What is being asked: Keep only the lines that hold the string "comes", filtering out the rest of the entries below.
(Given records begins)
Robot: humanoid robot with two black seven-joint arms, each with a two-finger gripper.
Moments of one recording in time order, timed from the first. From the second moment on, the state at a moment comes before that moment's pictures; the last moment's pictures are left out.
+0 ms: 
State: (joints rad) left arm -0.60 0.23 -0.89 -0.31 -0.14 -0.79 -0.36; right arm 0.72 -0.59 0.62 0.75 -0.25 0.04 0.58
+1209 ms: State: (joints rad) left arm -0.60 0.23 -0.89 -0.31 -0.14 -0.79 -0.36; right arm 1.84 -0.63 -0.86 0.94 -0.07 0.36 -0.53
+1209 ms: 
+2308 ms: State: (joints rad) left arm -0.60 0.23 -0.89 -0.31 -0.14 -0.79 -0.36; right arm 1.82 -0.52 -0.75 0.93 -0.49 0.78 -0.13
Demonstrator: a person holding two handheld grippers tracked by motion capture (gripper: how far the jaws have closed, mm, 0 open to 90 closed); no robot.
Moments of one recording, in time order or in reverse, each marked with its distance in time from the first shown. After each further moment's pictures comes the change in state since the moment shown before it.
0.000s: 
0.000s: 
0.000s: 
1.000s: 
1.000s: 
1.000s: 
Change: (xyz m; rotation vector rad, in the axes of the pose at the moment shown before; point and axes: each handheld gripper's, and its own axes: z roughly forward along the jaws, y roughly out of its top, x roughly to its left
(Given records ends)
Answer box:
Moments of one recording in time order, timed from the first. From the second moment on, the state at a moment comes before that moment's pictures; the last moment's pictures are left out.
Moments of one recording, in time order or in reverse, each marked with its distance in time from the first shown. After each further moment's pictures comes the change in state since the moment shown before it.

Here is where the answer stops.